**Instructions to follow**
The following data is to be repeated exactly, its pictures excluded.

**Provided material**
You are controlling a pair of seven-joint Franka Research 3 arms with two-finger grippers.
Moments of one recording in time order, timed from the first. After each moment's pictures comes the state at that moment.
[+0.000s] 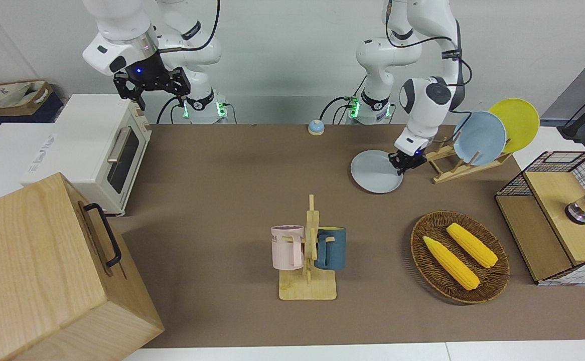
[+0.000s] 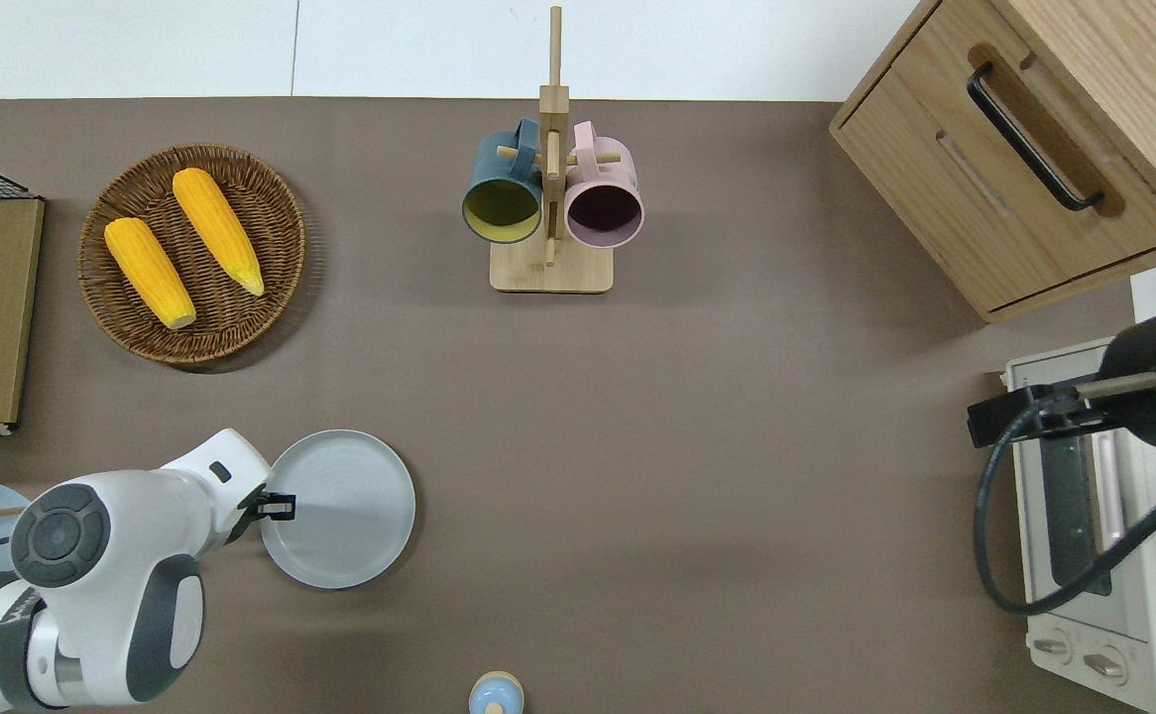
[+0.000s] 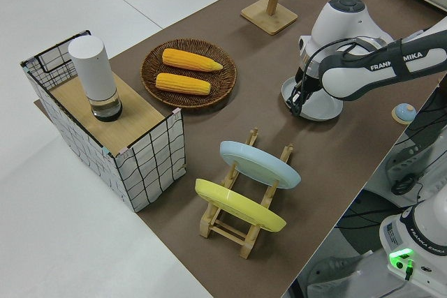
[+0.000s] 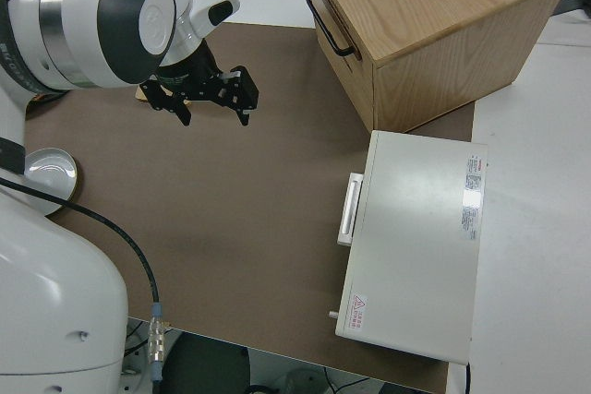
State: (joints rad) left arm 0.00 -0.14 -0.13 -2.58 -0.02 2.47 -0.08; right arm -0.03 -0.02 0.14 -1.48 0.00 1.33 0.02
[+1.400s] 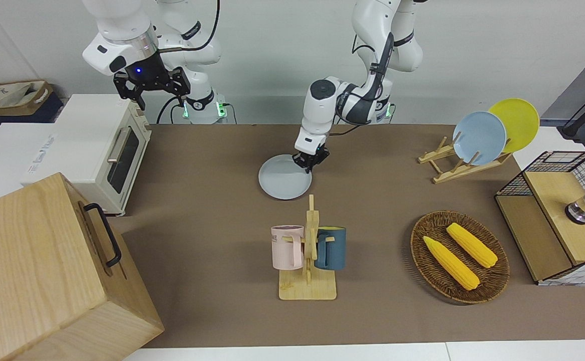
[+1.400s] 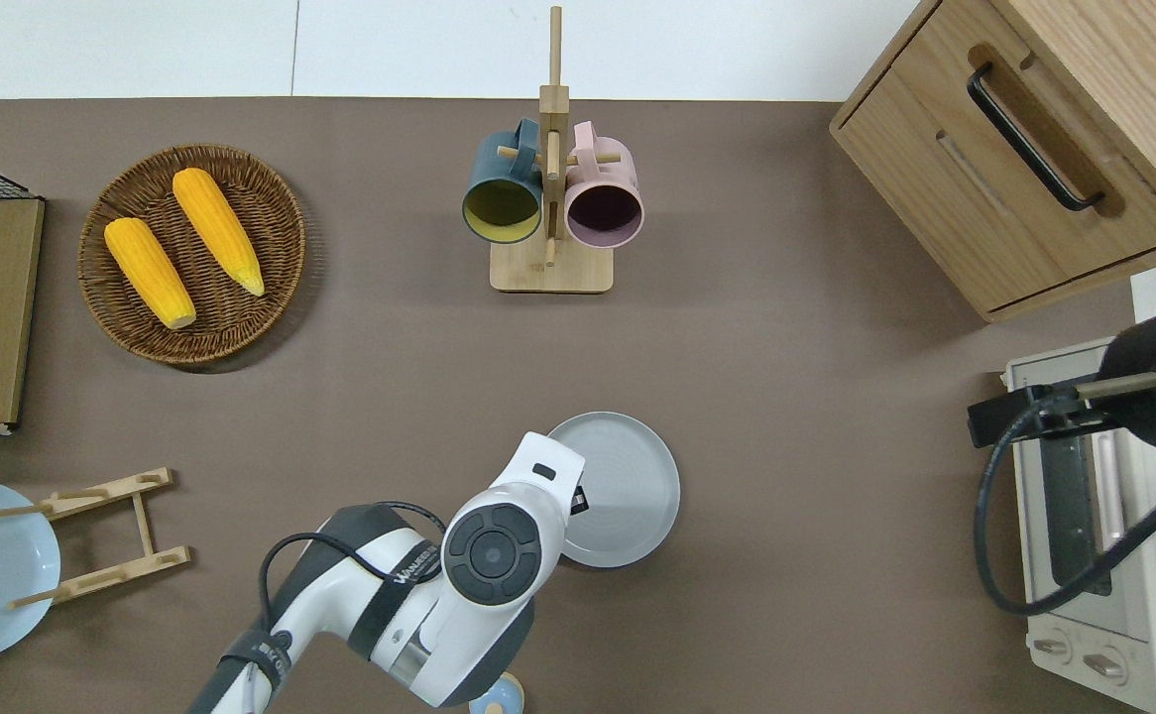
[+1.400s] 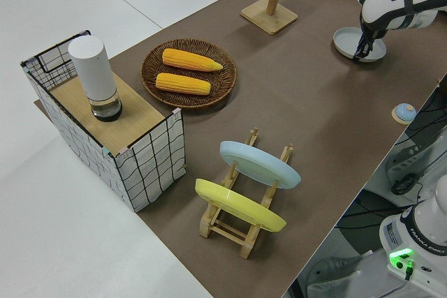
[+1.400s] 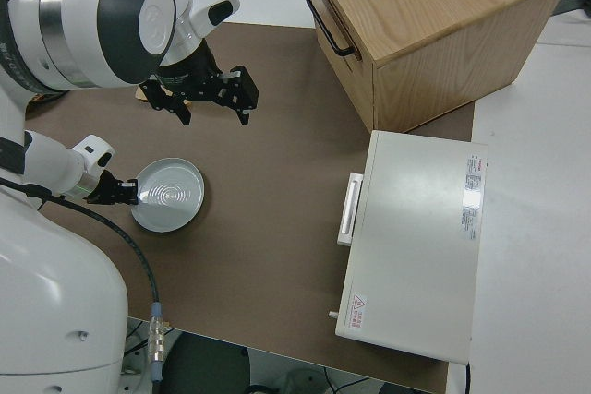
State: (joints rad) left arm -0.63 0.19 -0.13 -2.19 -0.02 2.46 -1.09; right arm -0.03 -0.02 0.14 -1.48 0.00 1.33 0.02
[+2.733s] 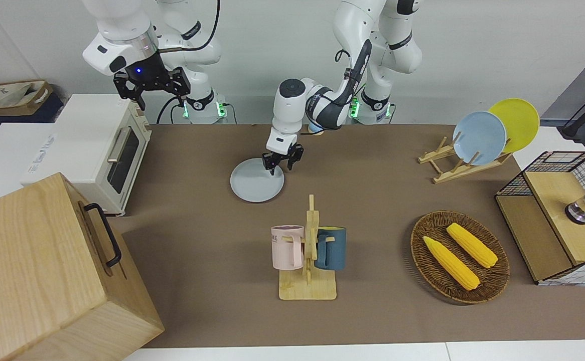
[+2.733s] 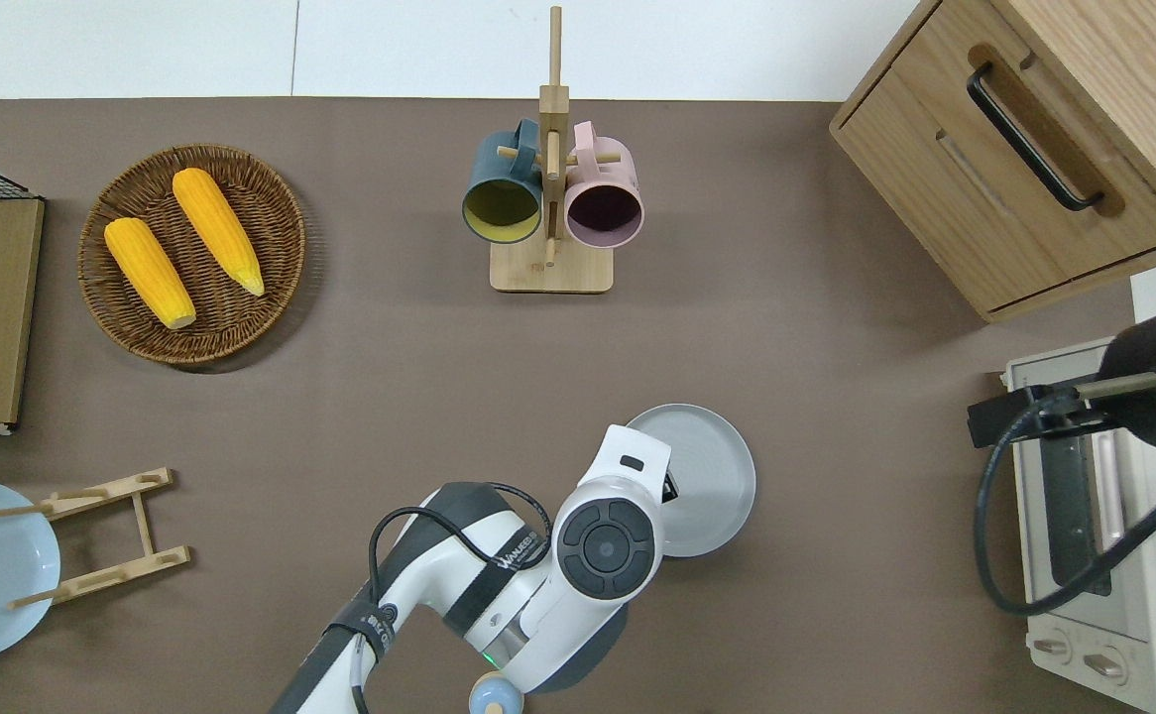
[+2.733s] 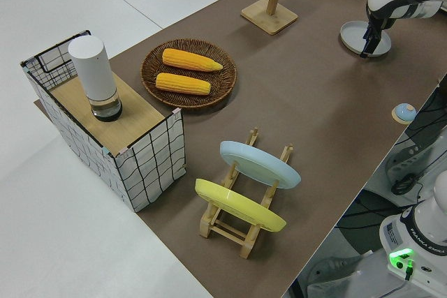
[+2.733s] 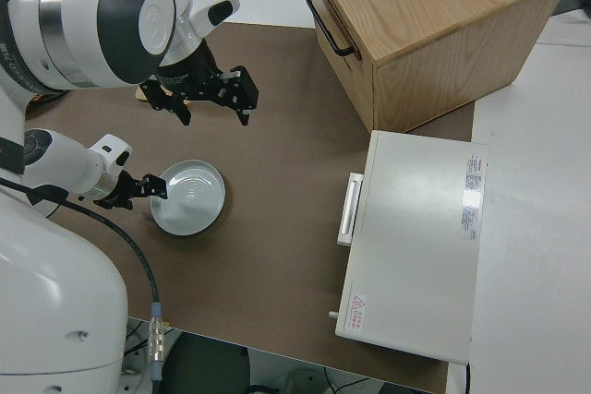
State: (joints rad) left arm -0.69 0.24 -0.12 -2.07 -0.02 2.39 -1.15; right arm -0.03 -0.02 0.14 -1.48 0.00 1.33 0.02
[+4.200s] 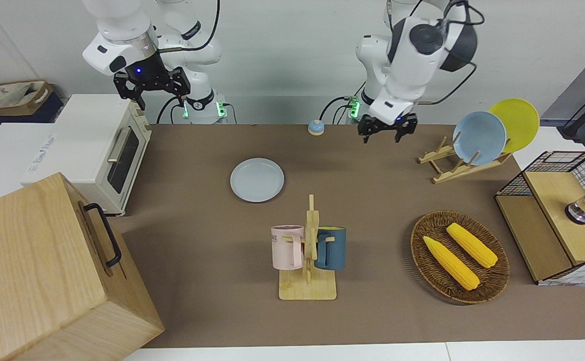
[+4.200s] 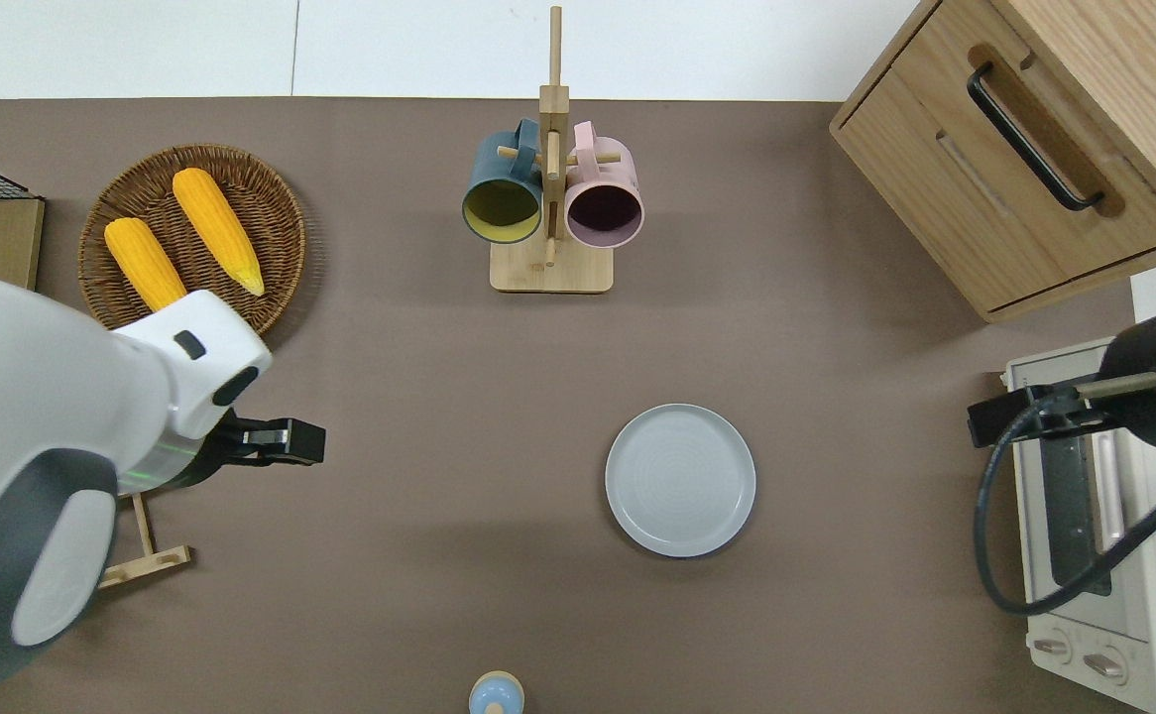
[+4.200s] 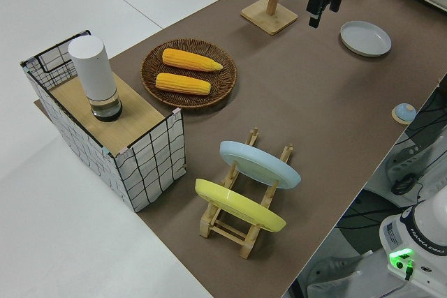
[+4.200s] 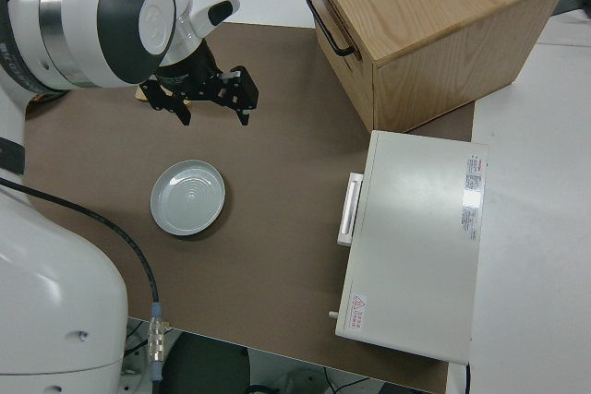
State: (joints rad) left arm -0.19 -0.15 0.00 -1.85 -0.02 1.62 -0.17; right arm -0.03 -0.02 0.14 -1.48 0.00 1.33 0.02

**Finished task**
You are controlling a pair of seven-joint Franka Research 3 arms with two-finger grippers.
Moments of one recording in time order, timed from the first. After each moment's pictures comes the state at that moment.
[+0.000s] 
[+0.000s] 
[+0.000s] 
[+0.000s] 
State: (joints rad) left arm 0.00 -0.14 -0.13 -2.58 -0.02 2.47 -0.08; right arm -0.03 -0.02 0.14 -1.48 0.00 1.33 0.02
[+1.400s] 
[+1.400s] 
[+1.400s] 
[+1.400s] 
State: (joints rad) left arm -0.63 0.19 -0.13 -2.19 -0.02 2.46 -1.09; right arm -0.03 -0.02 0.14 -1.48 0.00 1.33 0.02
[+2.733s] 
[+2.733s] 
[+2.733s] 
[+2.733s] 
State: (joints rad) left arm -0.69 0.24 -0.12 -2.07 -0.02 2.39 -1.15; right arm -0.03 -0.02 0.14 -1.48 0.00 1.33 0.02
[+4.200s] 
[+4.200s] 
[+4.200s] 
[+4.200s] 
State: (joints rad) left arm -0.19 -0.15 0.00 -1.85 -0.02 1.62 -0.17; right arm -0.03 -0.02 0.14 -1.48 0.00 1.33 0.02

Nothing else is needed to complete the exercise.